NEW ORLEANS, La. (WVUE) - Real estate agent Frank Barrett remembers a story where an elderly couple saved for years until they could finally buy a home.
“It meant so much to them to have a home and they struggled to get that money together,” Barrett said.
With the 2020 quadrennial assessments, homes are seeing double and triple their previous values and Barrett fears those higher property taxes may keep potential homeowners, like that couple, from buying in New Orleans.
“I’m seeing all of them go up across the board, some of them much more than others, but they’re all going up a lot,” Barrett said.
Barrett said he knows it’s more than just home values that buyers consider when looking. He said now, concerns over high property taxes may be too high for potential buyers to swing.
“They’re upset about crime, they’re upset about the streets, they’re upset about flooding, now they are upset about taxes, and it’s not right,” Barrett said.
Post-Katrina, attorney Nancy Marshall worked as one of the seven former assessors until the office moved to today’s one-assessor system. She said the new home assessments were to be expected.
“What you look at when you assess a property is recent sales, and what is happening in the market, the particular market you’re looking at, and it can vary widely within a few blocks,” Marshall said.
She said the New Orleans market has undoubtedly changed, especially after Katrina. But, she did admit the new assessments may ultimately price people out of neighborhoods they’ve grown up in.

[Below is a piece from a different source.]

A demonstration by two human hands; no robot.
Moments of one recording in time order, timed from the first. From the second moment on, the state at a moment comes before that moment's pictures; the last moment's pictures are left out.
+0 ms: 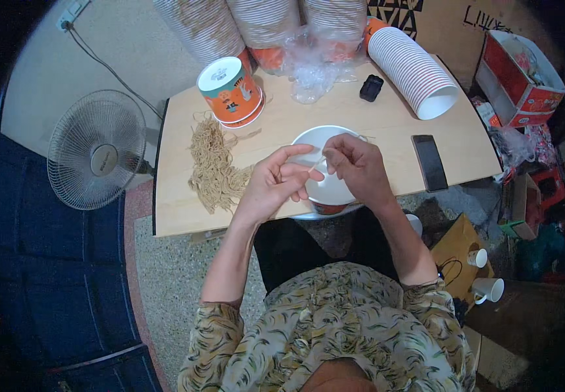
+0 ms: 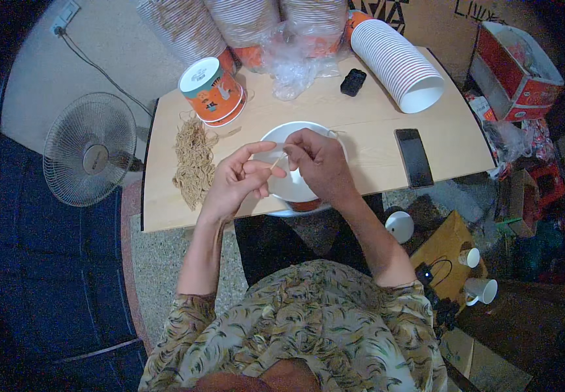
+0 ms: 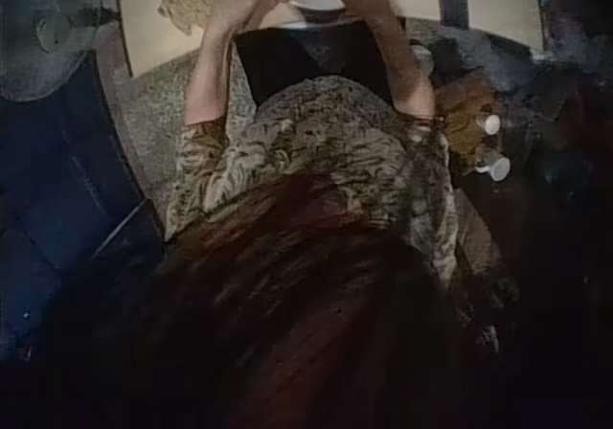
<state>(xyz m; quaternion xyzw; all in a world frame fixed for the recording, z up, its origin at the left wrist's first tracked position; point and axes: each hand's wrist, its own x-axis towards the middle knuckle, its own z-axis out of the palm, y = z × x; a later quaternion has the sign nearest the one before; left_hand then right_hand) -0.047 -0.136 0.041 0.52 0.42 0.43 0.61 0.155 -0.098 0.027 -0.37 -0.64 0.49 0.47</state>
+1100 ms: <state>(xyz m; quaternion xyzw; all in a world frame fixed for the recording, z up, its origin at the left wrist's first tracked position) -0.064 -0.127 0.037 0.85 0.35 0.30 0.24 0.236 -0.086 0.006 -0.28 -0.47 0.58 0.61</state>
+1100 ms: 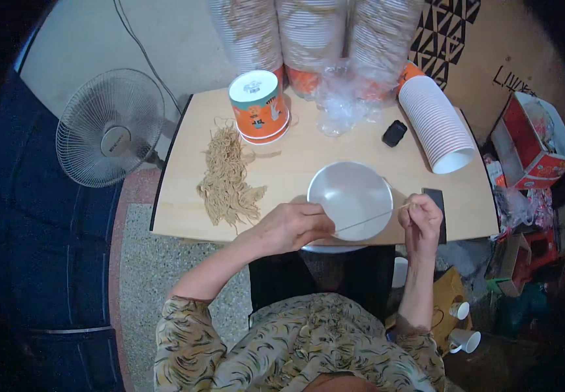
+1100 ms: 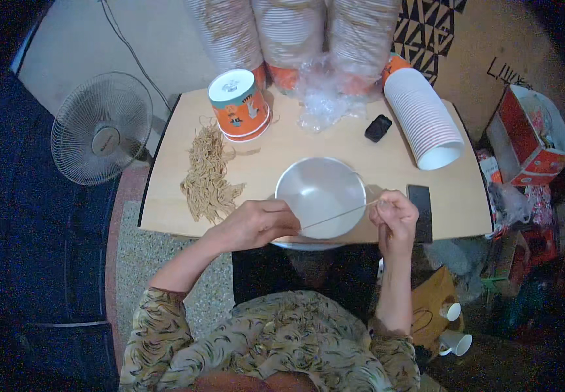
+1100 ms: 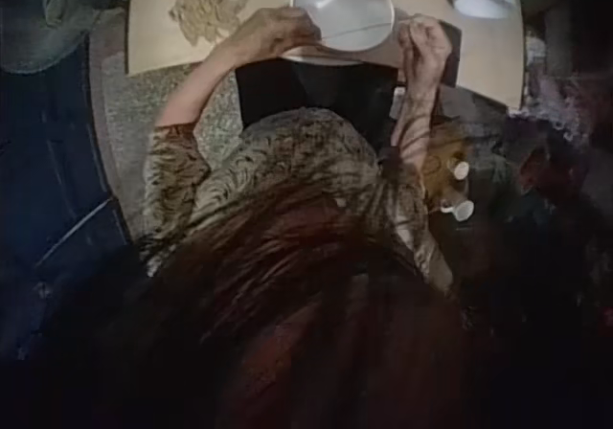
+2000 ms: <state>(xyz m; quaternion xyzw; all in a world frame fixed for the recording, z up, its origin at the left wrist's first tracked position) -0.302 0.113 -0.027 0.26 0.54 0.68 0.42 0.255 -0.066 -0.107 -0.48 -0.54 0.52 0.45</state>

“One of the things that’s disturbing to me about it all, is that New Orleans used to be a much more mixed neighborhood, in the sense not only black and white, but poor and not poor, rich and filthy rich,” Marshall said.
Marshall said she doesn’t believe there was any wrongdoing by the assessor’s office. And, in looking at the 2020 assessments -- at least in her former district along St. Charles avenue -- she said she believes they’re fair.
“It’s also true that property has gotten to be much more expensive in New Orleans, and that’s hard for people living here in the same house for 20 years, and suddenly their houses assessments are doubled,” Marshall said.
But for Barrett, who said he’s already answered dozens of calls from both concerned buyers and sellers, he believes with the new assessments, that will only mean more houses on the market for longer, as people won’t want to buy into high taxes, crime and poor infrastructure.
“Buying a house is the biggest transaction most people have in their life, and that’s what they live for, for people to have security and safety living in their own home,” Barrett said.
He said he’s already been forced to lower some home sale prices in light of the 2020 home assessments and property tax estimations.